SOURCE MATERIAL |
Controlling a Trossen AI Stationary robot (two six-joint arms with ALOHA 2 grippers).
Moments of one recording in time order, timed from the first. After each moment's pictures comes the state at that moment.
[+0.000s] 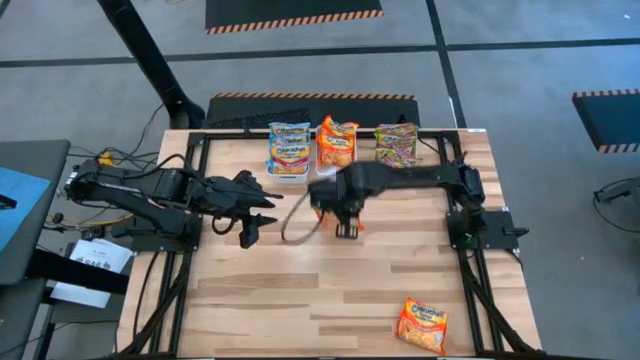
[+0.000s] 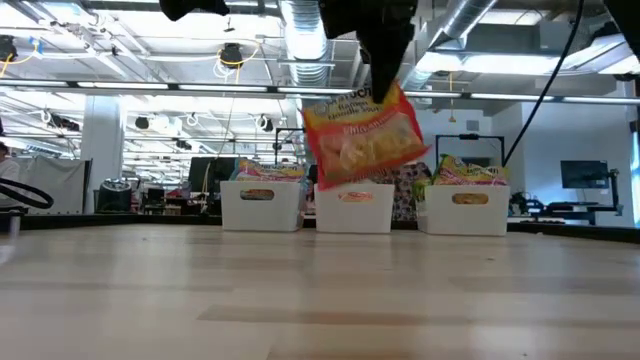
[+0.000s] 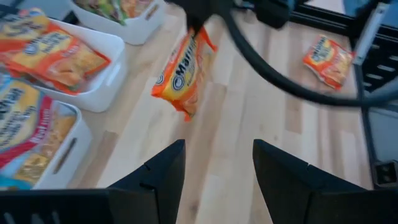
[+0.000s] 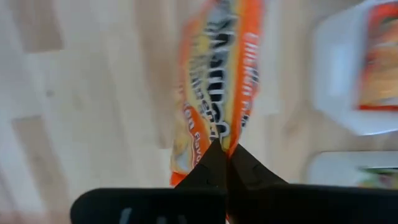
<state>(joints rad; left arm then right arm) -0.18 1.10 1.17 -0.68 -0.28 -0.35 -0.01 2.00 2.02 -1.46 0.13 0.10</state>
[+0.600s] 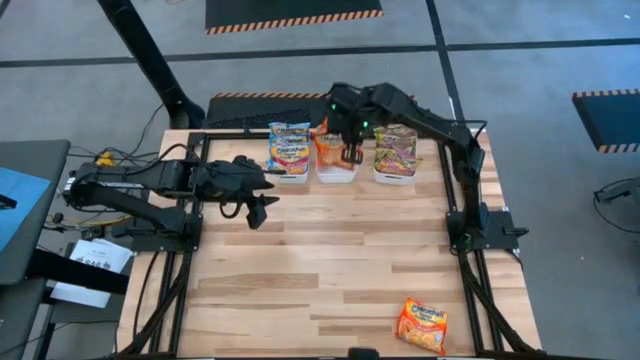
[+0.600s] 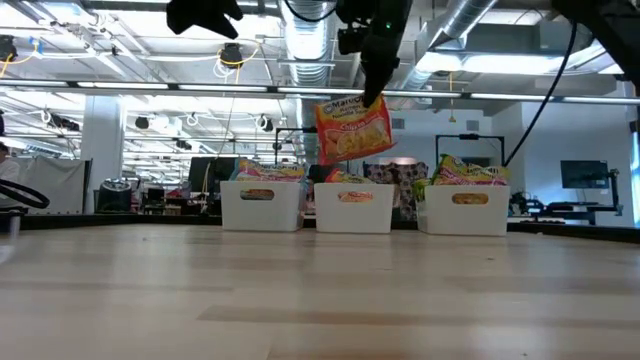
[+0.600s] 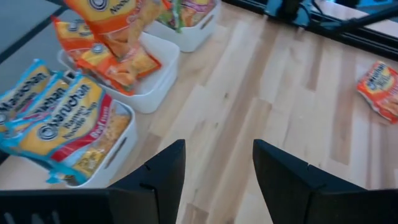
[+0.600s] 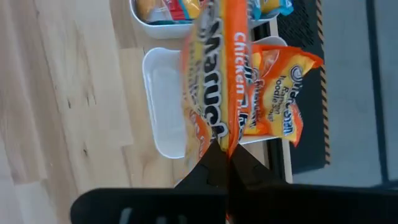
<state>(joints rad) -0.04 1.10 1.17 -0.68 -0.33 -0.34 -0.45 2.00 2.20 -1.38 0.09 -0.35</state>
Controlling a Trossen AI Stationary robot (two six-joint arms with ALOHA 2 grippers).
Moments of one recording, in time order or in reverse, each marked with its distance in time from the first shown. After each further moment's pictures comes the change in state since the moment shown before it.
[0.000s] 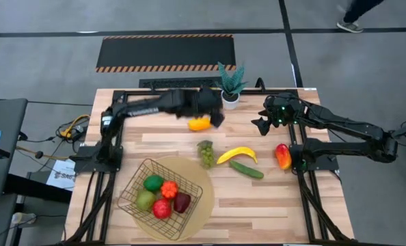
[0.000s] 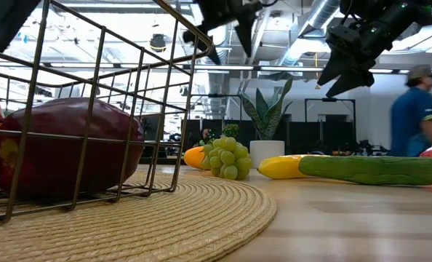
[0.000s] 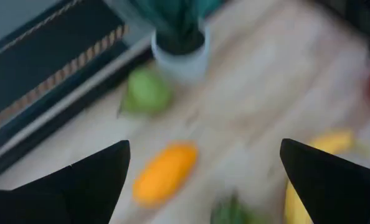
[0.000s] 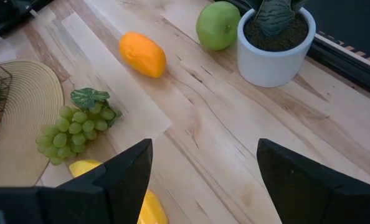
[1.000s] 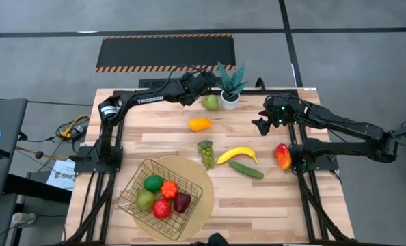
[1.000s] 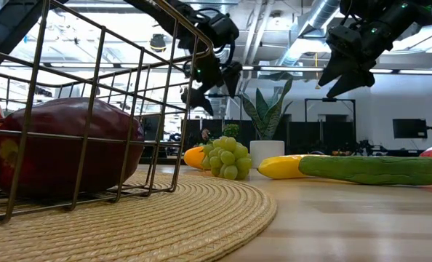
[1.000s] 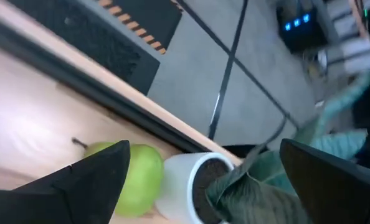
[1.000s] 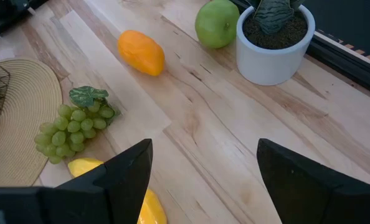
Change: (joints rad) left arm 0.260 0.003 -0.429 0.649 -0.125 -0.972; right arm -0.001 0.000 0.000 -0.007 0.000 0.000
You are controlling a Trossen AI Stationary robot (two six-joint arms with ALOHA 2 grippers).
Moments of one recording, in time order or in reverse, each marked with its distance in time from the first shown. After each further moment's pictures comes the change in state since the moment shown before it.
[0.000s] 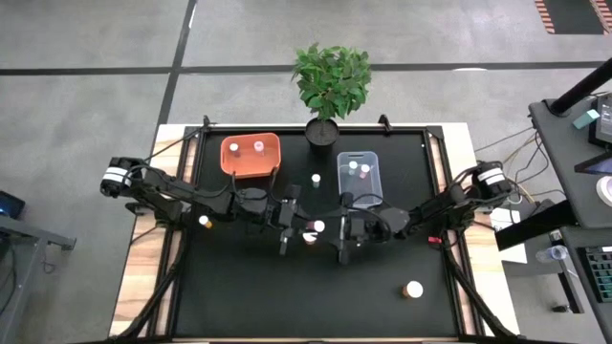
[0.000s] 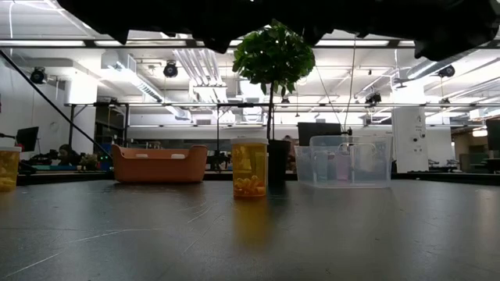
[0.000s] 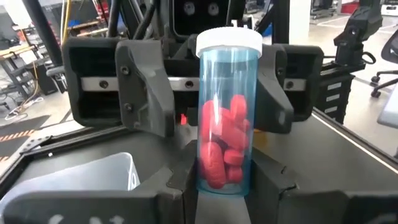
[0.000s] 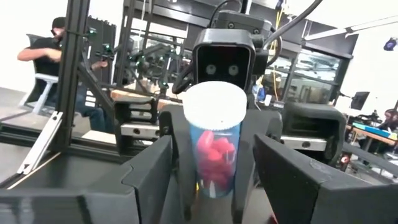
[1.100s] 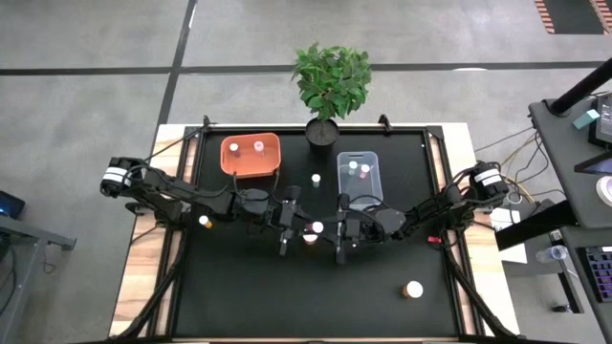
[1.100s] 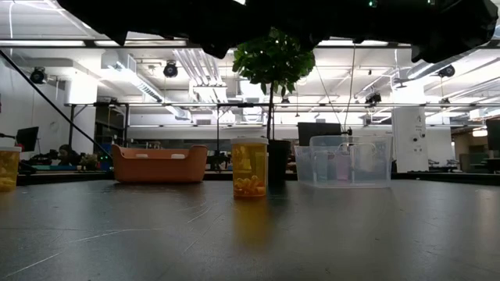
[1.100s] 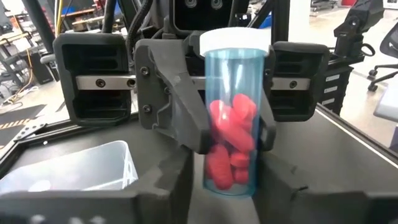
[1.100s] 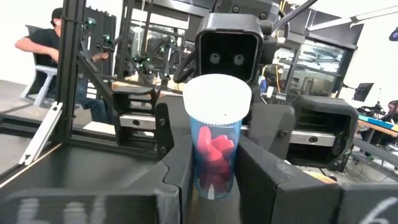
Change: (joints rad) left arm 0.000 -0.002 0.000 -0.046 -0.001 -0.016; right arm -0.006 0.024 0.018 -0.039 -0.001 0.020
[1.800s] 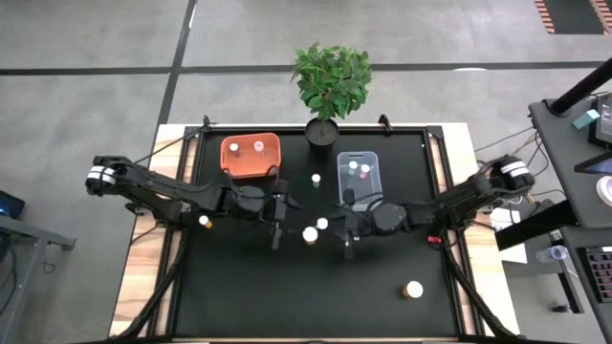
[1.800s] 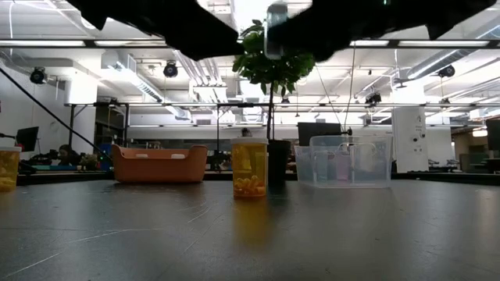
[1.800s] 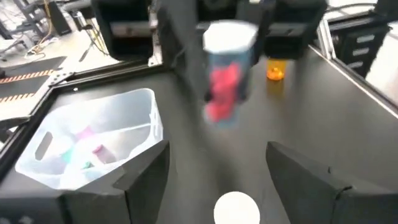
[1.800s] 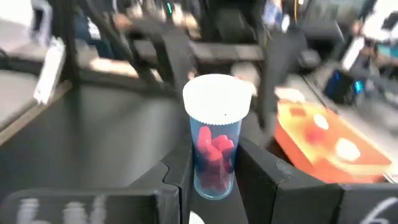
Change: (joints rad) left arm -0.001 -0.149 0.001 -0.329 -0.119 -0.036; right arm -0.031 -0.245 0.000 -0.592 0.001 0.161
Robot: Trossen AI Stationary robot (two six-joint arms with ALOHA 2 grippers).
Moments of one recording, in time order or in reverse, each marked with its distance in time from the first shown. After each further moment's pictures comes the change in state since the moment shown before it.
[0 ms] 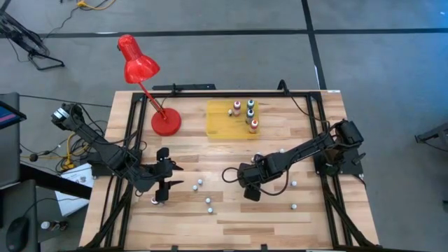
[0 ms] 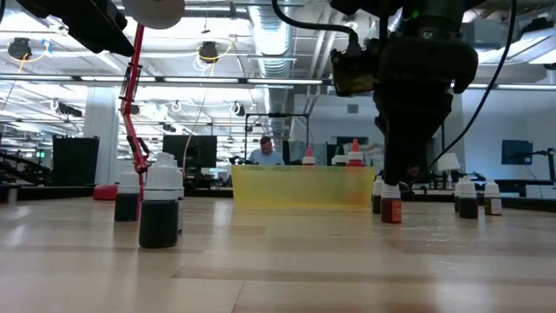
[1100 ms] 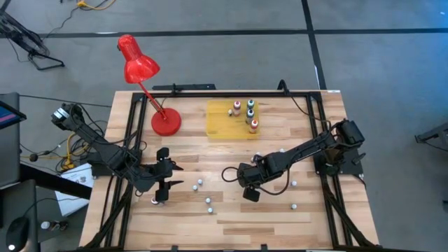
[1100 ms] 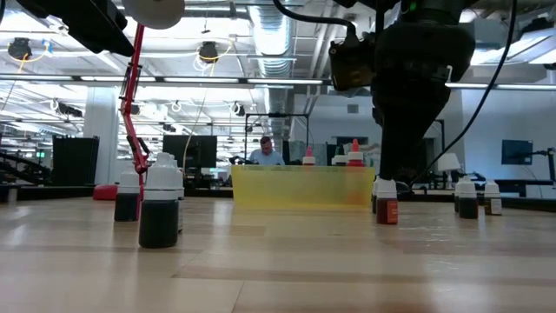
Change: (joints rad) left arm 0.000 0.000 0.000 0.000 0.000 0.000; right arm 0.002 -0.007 0.003 0.016 -0.028 0.001
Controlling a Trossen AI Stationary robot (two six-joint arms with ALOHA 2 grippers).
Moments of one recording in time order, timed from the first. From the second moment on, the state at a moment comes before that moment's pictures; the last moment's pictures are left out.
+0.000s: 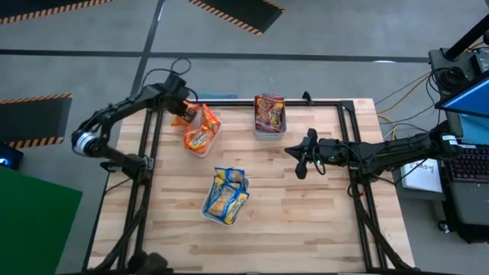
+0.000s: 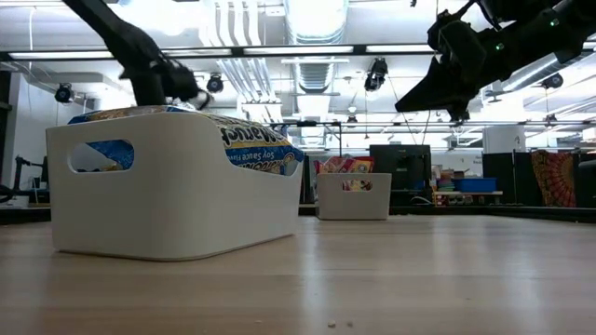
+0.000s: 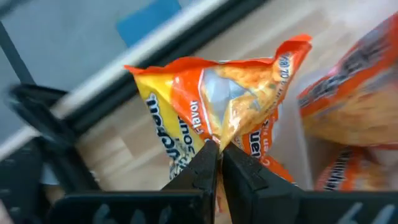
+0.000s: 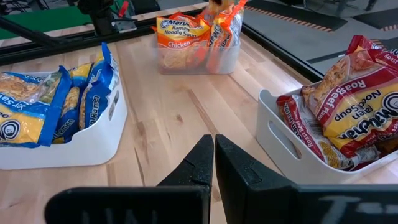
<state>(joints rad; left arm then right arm) 0.99 1.45 0.98 -0.68 -0.10 0.05 -0.01 0.97 0.45 0.14 0.29 0.19</state>
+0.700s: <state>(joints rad) 0.71 1.09 0.98 -0.77 -0.07 -0.12 -0.01 0.97 0.45 0.14 0.29 0.19</state>
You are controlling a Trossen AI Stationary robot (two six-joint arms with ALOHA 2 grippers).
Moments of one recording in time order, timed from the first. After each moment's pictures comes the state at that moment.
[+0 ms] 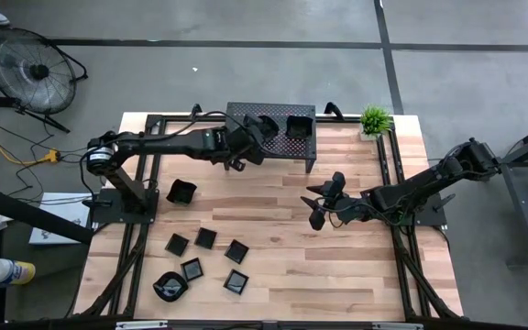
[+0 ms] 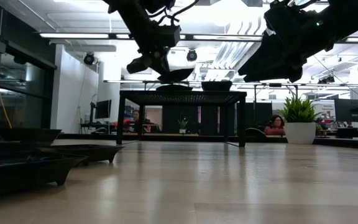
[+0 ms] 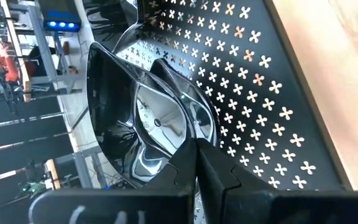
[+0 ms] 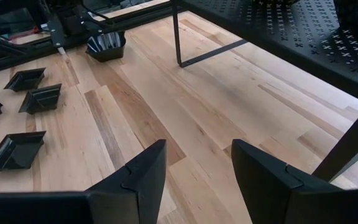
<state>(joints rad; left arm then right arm) 0.22 1.63 1.33 -0.48 -0.53 1.00 0.31 1.25 0.53 0.18 0.71 0.55</state>
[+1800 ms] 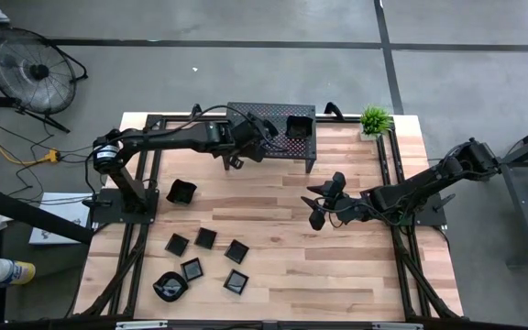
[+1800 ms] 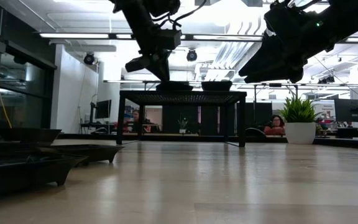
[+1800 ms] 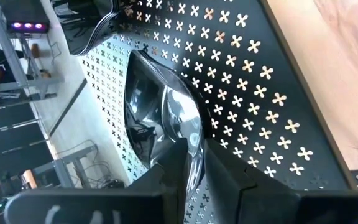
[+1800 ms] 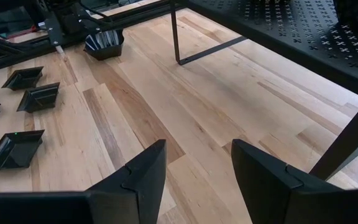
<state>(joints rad) 0.26 1.68 1.43 -0.63 -0.46 1.02 0.31 1.25 0.53 0.16 0.71 0.56</state>
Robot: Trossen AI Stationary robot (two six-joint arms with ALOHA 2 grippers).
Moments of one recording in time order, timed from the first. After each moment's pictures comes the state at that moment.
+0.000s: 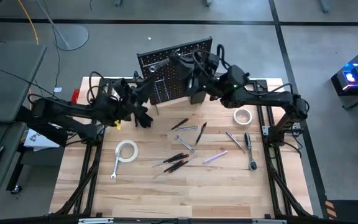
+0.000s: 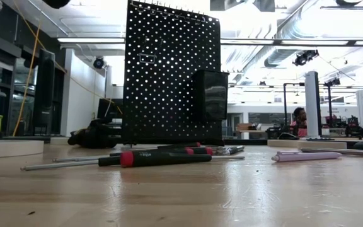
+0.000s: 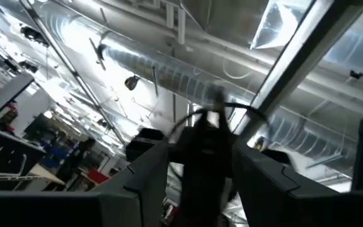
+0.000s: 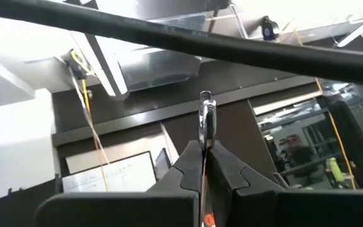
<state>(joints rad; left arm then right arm) 0.04 1.27 0.80 1.26 -0.34 -0.39 -0.10 1.69 1.62 0.72 0.13 0.23</state>
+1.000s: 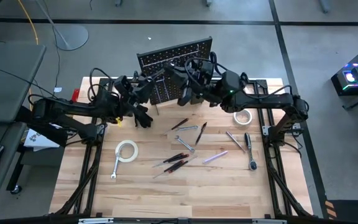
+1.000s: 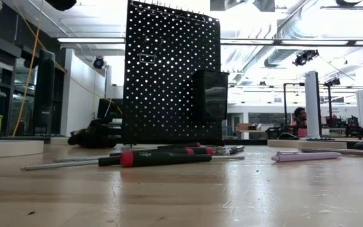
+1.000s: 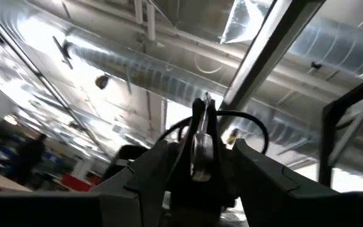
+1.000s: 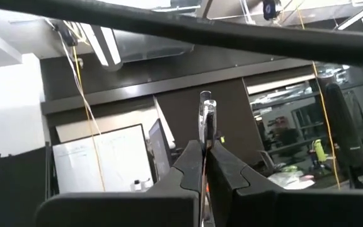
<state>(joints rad) 0.09 1.29 0.83 1.28 -0.18 -0.39 -0.06 1.69 1.62 0.61 0.18 0.17</state>
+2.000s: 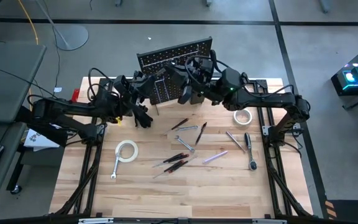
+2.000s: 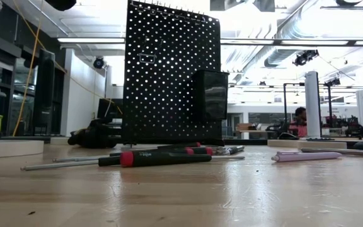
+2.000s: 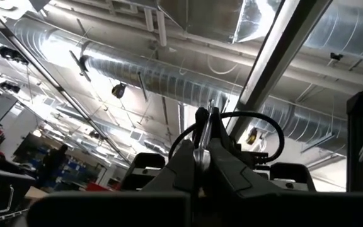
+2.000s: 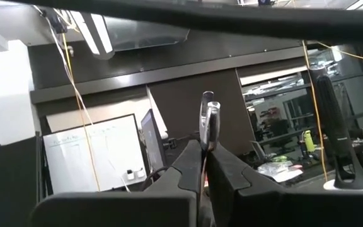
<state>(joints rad) 0.11 1.28 0.83 1.27 -0.23 -0.32 -0.06 1.67 1.62 0.53 0.18 0.16</state>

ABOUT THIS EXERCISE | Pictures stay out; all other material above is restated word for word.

ANSWER TO THIS EXERCISE |
Controlling a Trossen AI Stationary robot (two six-joint arms with ALOHA 2 grippers).
Moments of one recording in time order, timed from the first. After each moment's pictures comes the state at that moment.
[+0.000s] 
[+0.000s] 
[+0.000s] 
[+0.000s] 
<state>(joints rad; left arm then right arm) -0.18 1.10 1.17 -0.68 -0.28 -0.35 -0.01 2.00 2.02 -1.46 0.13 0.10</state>
[+0.600s] 
[+0.600s] 
[+0.600s] 
[+0.600s] 
<state>(joints rad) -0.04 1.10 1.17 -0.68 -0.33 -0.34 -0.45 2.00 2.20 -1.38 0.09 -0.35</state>
Controlling a Trossen AI Stationary robot (two six-joint arms with ALOHA 2 grippers).
Moments of one recording, in time order or in reverse, each marked with its distance in time from the first shown. After each further moment's pictures comes the change in state since the moment shown before it.
[0.000s] 
[0.000s] 
[0.000s] 
[0.000s] 
[1.000s] 
[1.000s] 
[1.000s] 
[1.000s] 
Change: (joints rad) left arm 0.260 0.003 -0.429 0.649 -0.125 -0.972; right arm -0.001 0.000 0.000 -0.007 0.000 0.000
You are controlling a Trossen AI Stationary robot (two six-joint arms with ALOHA 2 grippers).
Moments of one recording, in time order or in reverse, each marked with its distance in time from the first shown. After each further moment's pictures comes the change in state since the moment shown before it.
[0.000s] 
[0.000s] 
[0.000s] 
[0.000s] 
[1.100s] 
[1.100s] 
[1.100s] 
[1.100s] 
Change: (joints rad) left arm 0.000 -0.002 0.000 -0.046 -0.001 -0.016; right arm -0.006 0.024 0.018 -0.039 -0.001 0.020
[1.800s] 
[1.800s] 
[1.800s] 
[1.800s] 
Change: (joints rad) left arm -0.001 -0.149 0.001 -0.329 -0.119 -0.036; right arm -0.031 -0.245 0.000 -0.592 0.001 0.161
Robot: Trossen AI Stationary robot (two six-joint arms with ALOHA 2 grippers).
Moments of one recording, in time order or in reverse, each marked with its distance in time from the first shown. After each further moment's pictures comes the change in state since the moment shown before it.
[0 ms] 
[0 ms] 
[1100 ms] 
[1100 ms] 
Change: (joints rad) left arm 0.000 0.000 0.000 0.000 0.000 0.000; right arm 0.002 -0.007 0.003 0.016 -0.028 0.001
Controlling a Trossen AI Stationary robot (two six-joint arms with ALOHA 2 grippers).
Moments of one recording in time order, timed from the first. From the second moment on, the state at a moment comes before that moment's pictures; the last moment's pictures are left out.
+0.000s: 
+0.000s: 
+0.000s: 
+0.000s: 
<state>(joints rad; left arm then right arm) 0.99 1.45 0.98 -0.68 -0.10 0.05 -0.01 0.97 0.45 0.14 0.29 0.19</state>
+0.700s: <state>(joints rad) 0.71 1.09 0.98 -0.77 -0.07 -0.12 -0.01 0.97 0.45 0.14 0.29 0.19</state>
You are controlling a Trossen AI Stationary robot (two six-joint arms with ALOHA 2 grippers).
Moments of one recording in time order, timed from the first. After each moment's pictures comes the state at that moment.
[+0 ms] 
[+0 ms] 
[+0 ms] 
[+0 ms] 
<state>(joints rad; left arm then right arm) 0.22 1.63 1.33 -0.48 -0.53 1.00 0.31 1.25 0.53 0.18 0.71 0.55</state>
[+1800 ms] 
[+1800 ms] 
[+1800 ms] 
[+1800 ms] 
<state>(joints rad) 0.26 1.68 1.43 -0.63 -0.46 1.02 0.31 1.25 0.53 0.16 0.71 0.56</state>
Robot: Trossen AI Stationary robot (two six-joint arms with ALOHA 2 grippers).
Moments of one recording in time order, timed from the first. After each moment's pictures comes the state at that moment.
+0.000s: 
+0.000s: 
+0.000s: 
+0.000s: 
<state>(joints rad; left arm then right arm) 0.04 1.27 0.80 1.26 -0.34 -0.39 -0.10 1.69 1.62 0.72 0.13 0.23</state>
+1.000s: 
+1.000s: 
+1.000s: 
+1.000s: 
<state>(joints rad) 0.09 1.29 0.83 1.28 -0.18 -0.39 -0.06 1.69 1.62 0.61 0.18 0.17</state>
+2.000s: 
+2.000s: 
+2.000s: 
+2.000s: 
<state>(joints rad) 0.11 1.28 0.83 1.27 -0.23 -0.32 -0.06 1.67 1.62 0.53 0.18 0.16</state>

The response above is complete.